Sovente utilizzate da favolisti, filosofi, scrittori, registi e artisti come metafore o allegorie dell’umano, le figure del cane e del lupo rimandano, in primo luogo, a una matrice zoologica comune, a quel punto originario, primordiale, dove i canis risultano ancora indifferenziati e dal quale si ramificheranno gli esiti evolutivi successivi: lupo, sciacallo, coyote, cane ecc., quest’ultimo soggetto a un lungo processo di domesticazione iniziato già dai cacciatori del paleolitico superiore e definitivamente compiutosi con i contadini sedentari neolitici, il che ha dunque profondamente legato l’animale non solo alla caccia – non a caso in greco antico «caccia» e «cane» hanno la stessa radice etimologica –, ma anche e soprattutto alla civiltà agricola e stanziale, alle greggi e alla pastorizia. La scultura di Richard Nonas (Untitled, 1978), con la sua forma archetipica dall’aura mitologica, rievoca appunto quell’unica origine lontana, indistinta.

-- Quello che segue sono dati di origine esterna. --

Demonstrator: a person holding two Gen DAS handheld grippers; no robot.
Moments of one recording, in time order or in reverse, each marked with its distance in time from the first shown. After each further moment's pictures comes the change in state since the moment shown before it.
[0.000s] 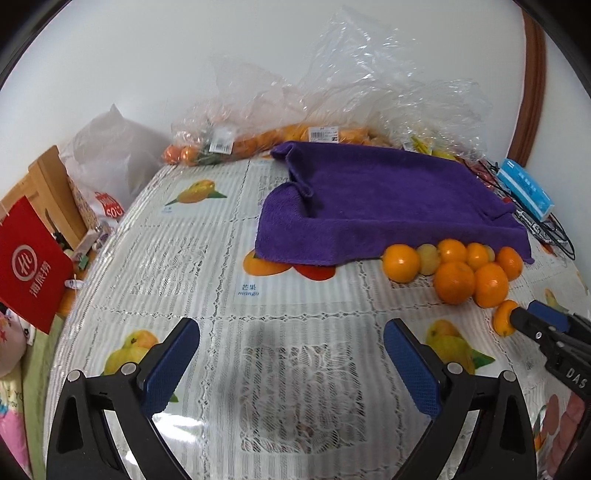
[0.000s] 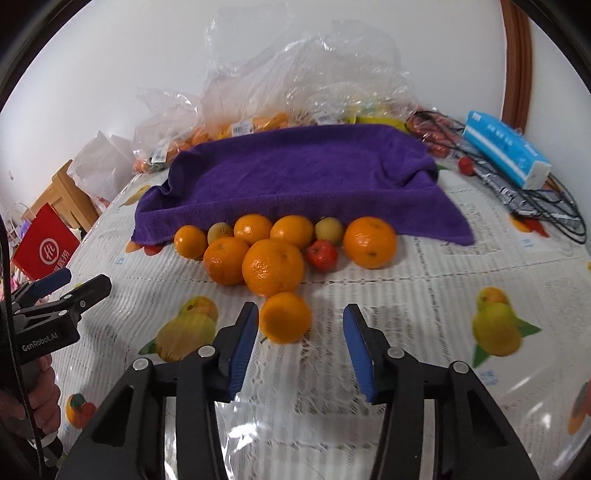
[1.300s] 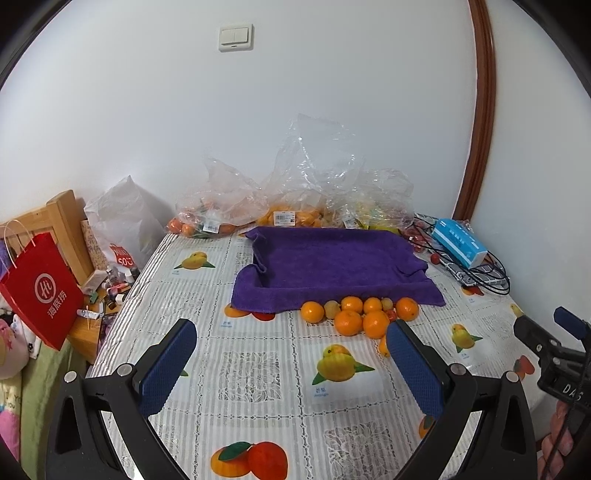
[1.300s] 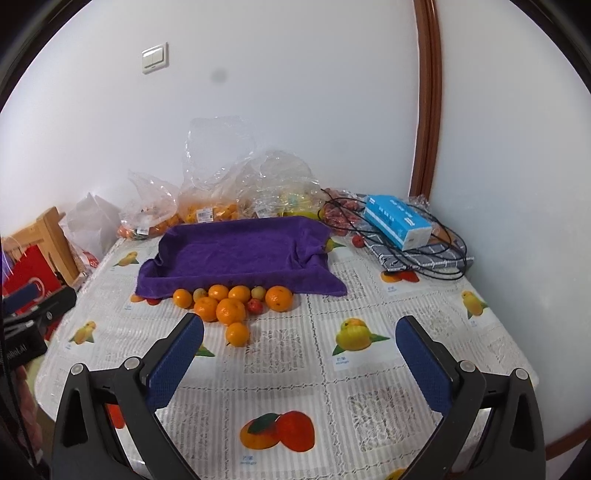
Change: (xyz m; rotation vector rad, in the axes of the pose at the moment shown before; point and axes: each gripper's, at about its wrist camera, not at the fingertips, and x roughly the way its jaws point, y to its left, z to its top) left arm -0.163 -0.039 0.003 -0.008 -0.222 -0.062; right arm -0.188 -0.015 -0.009 0.024 -0.258 -0.228
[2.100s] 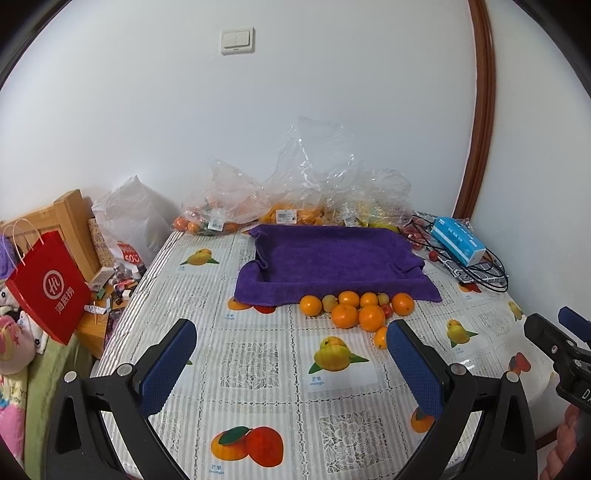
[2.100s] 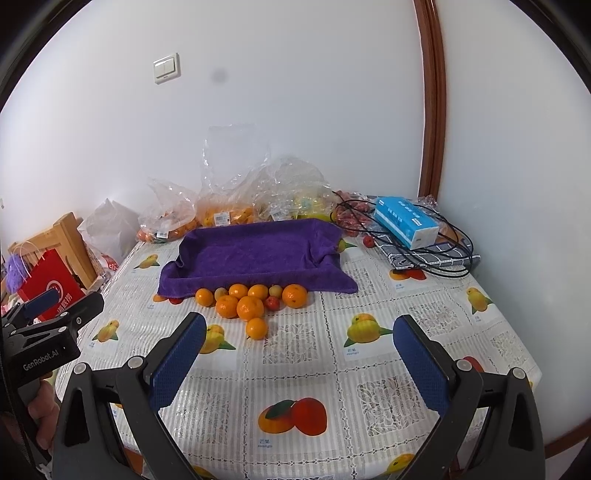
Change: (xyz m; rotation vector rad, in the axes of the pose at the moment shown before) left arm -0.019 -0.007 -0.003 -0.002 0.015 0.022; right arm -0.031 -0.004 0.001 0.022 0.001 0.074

Questa profonda affinità, la remote kinship evocata anche da Joseph Conrad in Cuore di tenebra, produce, in secondo luogo, una costante tensione tra cani e lupi, attiva cioè una forza misteriosa e invisibile, che trae indietro il cane – setting his face toward the dephts of the wilderness, direbbe ancora Conrad –, facendolo regredire ai primordi e vanificando in un batter di ciglia l’enorme e lungo sforzo d’incivilimento. Altre volte, invece, quella forza spinge avanti il lupo verso la civiltà, presso la domus: cuccia tiepida e ciotola piena in ogni stagione. Il processo di domesticazione è dunque sempre incompiuto perché in realtà è una soglia metafisica, un ponte stretto e fragile, dove singoli esemplari transitano continuamente in entrambe le direzioni, lasciando un residuo permanente dietro e dentro di sé, di cui però si serba solo una confusa memoria. Essa si schiarisce soltanto in particolari momenti, come ricorda Jorge Luis Borges nel racconto Biografia di Tadeo Isidoro Cruz: “Qualunque destino, per lungo e complicato che sia, consta in realtà di un solo momento: il momento in cui l’uomo sa per sempre chi è”. Il protagonista, incarcerato per un omicidio e punito con il servizio militare obbligatorio, tornato alla vita civile diventa capo della locale gendarmeria, ma durante la cattura di un altro malfattore e disertore accade l’imprevedibile: “Mentre combatteva nell’oscurità (mentre il suo corpo combatteva nell’oscurità), cominciò a comprendere. Comprese che un destino non è migliore di un altro, ma che ogni uomo deve compiere quello che porta in sé. Comprese che le spalline e l’uniforme ormai lo impacciavano. Comprese il suo intimo destino di lupo, non di cane da gregge”.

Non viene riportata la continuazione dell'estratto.